The records that follow are to be repeated without alteration.

==========

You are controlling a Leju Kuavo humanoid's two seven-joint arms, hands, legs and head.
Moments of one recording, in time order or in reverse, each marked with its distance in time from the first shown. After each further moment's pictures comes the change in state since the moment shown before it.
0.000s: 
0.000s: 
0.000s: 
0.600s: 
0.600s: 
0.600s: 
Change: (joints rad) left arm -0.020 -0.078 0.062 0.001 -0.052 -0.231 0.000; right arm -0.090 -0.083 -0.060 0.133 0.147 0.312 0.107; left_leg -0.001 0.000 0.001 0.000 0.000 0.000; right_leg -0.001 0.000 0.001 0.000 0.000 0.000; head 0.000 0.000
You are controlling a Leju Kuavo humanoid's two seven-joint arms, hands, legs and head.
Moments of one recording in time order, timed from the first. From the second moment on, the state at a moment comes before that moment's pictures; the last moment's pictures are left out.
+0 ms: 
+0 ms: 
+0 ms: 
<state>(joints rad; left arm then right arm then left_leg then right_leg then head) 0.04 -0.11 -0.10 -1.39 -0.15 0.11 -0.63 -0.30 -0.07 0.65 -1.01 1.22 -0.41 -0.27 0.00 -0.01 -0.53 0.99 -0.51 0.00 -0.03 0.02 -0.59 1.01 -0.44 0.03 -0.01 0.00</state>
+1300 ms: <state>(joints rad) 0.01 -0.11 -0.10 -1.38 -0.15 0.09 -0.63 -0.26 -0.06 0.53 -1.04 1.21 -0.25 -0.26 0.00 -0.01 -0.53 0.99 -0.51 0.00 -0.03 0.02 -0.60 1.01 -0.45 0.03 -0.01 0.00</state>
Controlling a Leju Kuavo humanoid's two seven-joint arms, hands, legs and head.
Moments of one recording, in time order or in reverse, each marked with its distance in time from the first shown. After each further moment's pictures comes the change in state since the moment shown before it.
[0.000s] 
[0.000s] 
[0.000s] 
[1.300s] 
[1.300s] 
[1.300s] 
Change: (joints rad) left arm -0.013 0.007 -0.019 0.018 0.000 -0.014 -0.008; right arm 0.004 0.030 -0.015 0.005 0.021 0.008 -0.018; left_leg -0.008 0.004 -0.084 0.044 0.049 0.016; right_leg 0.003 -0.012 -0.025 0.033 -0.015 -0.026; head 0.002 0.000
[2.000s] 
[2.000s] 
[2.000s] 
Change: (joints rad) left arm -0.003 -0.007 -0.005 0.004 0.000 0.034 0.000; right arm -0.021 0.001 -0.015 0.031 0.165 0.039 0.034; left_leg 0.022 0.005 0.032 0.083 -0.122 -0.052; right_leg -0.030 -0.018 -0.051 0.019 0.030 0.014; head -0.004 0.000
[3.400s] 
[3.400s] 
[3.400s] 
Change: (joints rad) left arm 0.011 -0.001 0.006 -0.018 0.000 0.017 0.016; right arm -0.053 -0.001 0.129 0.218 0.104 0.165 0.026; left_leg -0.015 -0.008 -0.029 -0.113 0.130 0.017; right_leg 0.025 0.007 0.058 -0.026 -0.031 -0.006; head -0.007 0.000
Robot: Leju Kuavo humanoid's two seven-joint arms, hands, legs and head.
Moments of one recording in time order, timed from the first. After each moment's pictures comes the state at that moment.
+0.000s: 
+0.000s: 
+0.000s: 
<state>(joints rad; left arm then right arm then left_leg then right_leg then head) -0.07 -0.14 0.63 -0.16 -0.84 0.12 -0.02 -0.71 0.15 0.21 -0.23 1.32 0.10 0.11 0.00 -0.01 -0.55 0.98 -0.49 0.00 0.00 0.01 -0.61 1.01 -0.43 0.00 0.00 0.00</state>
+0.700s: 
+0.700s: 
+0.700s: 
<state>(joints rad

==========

▸ **Answer to the exercise**
You are controlling a Leju Kuavo humanoid's two seven-joint arms, hands, legs and head.
Moments of one recording, in time order or in reverse, each marked with its distance in time from the first shown. After each further moment's pictures comes the change in state since the moment shown before it.
0.000s: 
0.000s: 
0.000s: 
0.600s: 
0.600s: 
0.600s: 
Change: (joints rad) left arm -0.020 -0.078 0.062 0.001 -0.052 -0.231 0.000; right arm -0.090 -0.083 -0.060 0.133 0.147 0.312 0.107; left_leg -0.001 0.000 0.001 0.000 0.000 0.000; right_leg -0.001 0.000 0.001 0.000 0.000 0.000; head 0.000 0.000
You are controlling a Leju Kuavo humanoid's two seven-joint arms, hands, legs and head.
Moments of one recording in time order, timed from the first. From the second moment on, the state at a moment comes before that moment's pictures; the last moment's pictures are left out.
+0 ms: 
+0 ms: 
+0 ms: 
<state>(joints rad; left arm then right arm then left_leg then right_leg then head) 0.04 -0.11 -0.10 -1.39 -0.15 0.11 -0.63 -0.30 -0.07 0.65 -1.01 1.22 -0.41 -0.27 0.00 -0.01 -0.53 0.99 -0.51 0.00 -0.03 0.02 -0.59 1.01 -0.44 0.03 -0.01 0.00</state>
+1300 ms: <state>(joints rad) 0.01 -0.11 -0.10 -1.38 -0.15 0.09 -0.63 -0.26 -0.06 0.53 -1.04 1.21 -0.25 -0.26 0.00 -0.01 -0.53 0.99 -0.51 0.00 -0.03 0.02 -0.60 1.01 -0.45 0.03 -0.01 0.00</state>
Controlling a Leju Kuavo humanoid's two seven-joint arms, hands, legs and head.
Moments of one recording, in time order or in reverse, each marked with its distance in time from the first shown. After each further moment's pictures comes the change in state since the moment shown before it.
[0.000s] 
[0.000s] 
[0.000s] 
[1.300s] 
[1.300s] 
[1.300s] 
Change: (joints rad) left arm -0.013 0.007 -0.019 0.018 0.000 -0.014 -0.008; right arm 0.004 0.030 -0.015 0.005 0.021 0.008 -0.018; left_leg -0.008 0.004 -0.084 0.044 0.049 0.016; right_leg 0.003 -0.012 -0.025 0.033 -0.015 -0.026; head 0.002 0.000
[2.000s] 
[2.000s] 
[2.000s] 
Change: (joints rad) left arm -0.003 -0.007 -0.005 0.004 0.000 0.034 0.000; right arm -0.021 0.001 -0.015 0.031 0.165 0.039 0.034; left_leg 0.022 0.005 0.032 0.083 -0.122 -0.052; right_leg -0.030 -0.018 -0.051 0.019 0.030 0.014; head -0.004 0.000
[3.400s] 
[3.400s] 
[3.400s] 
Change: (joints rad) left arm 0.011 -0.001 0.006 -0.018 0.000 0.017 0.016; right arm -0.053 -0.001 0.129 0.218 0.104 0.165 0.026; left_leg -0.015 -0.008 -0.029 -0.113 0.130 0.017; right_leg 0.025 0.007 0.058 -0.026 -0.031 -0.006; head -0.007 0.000
Robot: Leju Kuavo humanoid's two seven-joint arms, hands, legs and head.
Moments of one recording in time order, timed from the first. After each moment's pictures comes the state at that moment.
+0.000s: 
+0.000s: 
+0.000s: 
<state>(joints rad; left arm then right arm then left_leg then right_leg then head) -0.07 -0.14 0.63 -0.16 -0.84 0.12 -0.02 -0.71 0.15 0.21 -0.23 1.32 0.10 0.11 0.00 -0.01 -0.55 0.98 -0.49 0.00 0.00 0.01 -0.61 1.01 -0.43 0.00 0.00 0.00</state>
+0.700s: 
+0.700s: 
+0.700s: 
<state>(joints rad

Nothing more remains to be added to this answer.